#### What this task involves:
Scan the data below for the string "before". Show every line where it turns up.

(Dataset section begins)

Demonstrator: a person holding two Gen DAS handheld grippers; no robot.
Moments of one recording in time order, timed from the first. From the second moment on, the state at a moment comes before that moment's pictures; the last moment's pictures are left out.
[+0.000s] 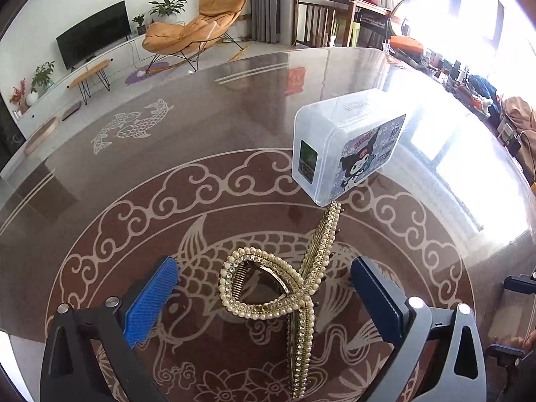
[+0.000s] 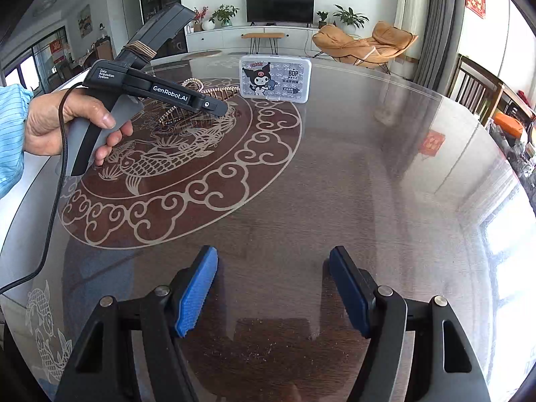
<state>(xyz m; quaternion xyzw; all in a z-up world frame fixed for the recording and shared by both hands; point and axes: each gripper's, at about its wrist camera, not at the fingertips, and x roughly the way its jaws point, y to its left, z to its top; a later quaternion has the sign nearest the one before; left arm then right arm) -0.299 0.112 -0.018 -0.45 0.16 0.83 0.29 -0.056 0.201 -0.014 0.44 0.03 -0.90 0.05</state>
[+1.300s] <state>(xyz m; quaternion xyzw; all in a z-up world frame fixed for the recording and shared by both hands) -0.136 0.007 -0.015 -0.43 0.06 0.89 0.13 -0.180 0.235 0.027 0.52 0.07 -0.81 0.24</state>
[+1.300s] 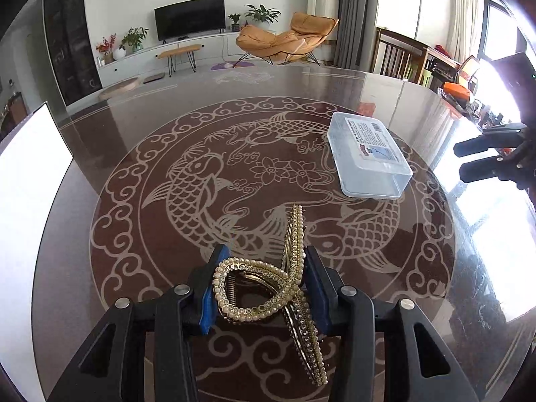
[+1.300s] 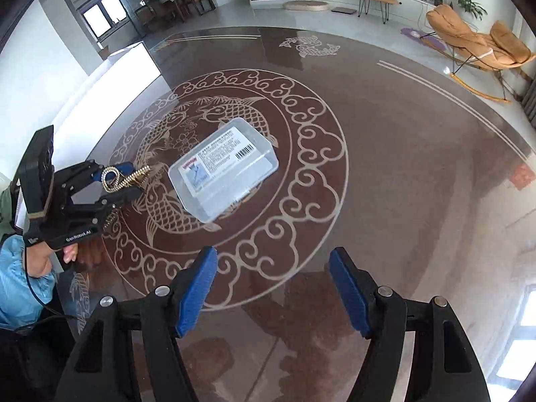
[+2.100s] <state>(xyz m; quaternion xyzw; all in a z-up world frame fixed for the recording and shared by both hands) -0.135 0.001 -0.013 -0.43 0.05 0.89 0.12 -0.210 0.130 0.001 0.46 -0.03 -0.89 0.03</state>
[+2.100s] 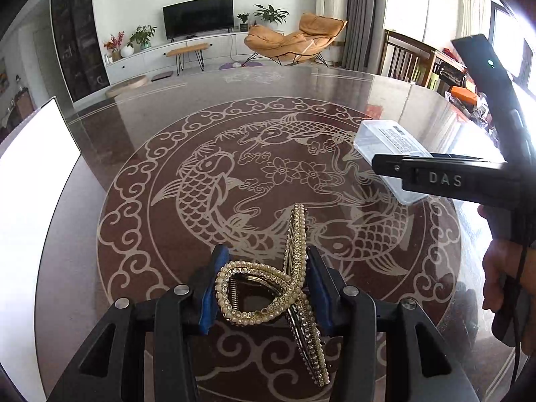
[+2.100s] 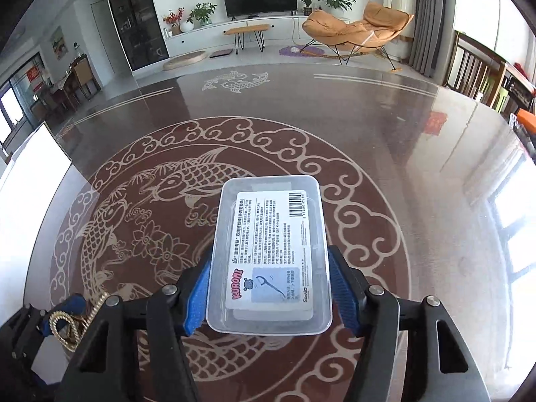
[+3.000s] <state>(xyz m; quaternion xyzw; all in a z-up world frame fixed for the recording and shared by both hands) -0.105 0.001 -0.020 -0.46 0.04 0.88 0.08 -0.084 0.211 -0.004 0.44 0.02 -0.90 0.04</state>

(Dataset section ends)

#### Answer to this problem:
Moments of one recording in time order, timed from the first. From the second moment on, the state at a moment comes before that moment's pictures; the last moment's pictures are left out.
<state>(xyz m; quaternion xyzw; all in a z-up world frame fixed for the recording and shared by both hands; point and axes: each gripper's, at about its wrist camera, not at the fingertips, and x roughly the way its jaws point, y to its left, z to its top; a later quaternion has the sign nearest the one before; left arm then right arm) -0.299 0.112 -0.018 -0.45 0.16 0.83 0.29 -0.056 0.201 -0.014 0.44 0.03 -0.90 0.05</state>

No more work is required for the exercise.